Sonya ignored his half-hearted joke. She passed St Isaac’s Cathedral without a sideways glance, though normally she liked to walk up the steps and scrape her feet on the small iron oxen by the door. But when they reached their destination she gave a gasp. ‘The Horseman!’

In front of them was the familiar bronze statue of Peter the Great. He sat astride his huge rearing horse, face averted from the city he’d founded, eyes fixed eternally on a far horizon. His sword had a greenish hue towards the hilt, but its tip was bright from the touch of many hands and the bent fetlock of his horse had been stroked to gold.
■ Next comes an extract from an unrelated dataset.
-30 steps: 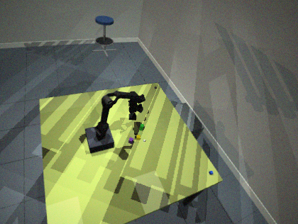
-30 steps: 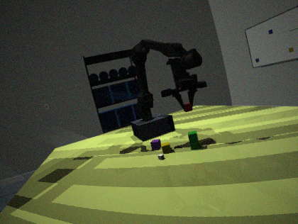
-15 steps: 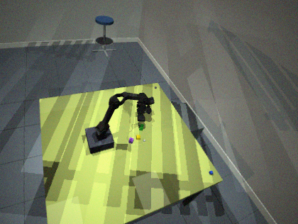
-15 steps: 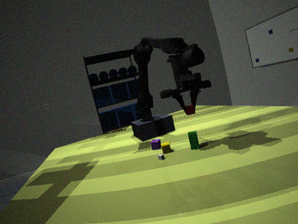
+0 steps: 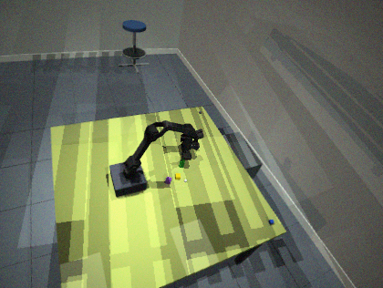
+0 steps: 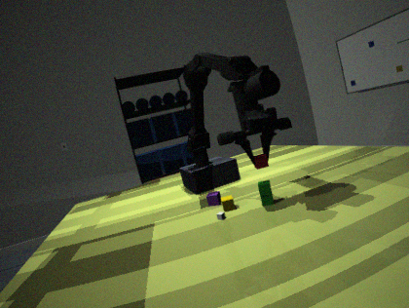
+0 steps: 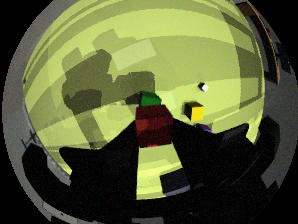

‘What are they doing?’ Sonya spoke in a half-whisper.

The Czar and his horse stood as high as ever, but scurrying around the base, hacking away at the earth, were men and women with shovels and pickaxes. They’d driven poles into the ground, and were hammering a wooden platform on top of them. Immediately below the rearing horse stood an officer of the Home Guard. In spite of his shining brass buttons and his wide chest, he appeared puny, insignificant, as if he might be crushed by the giant hooves.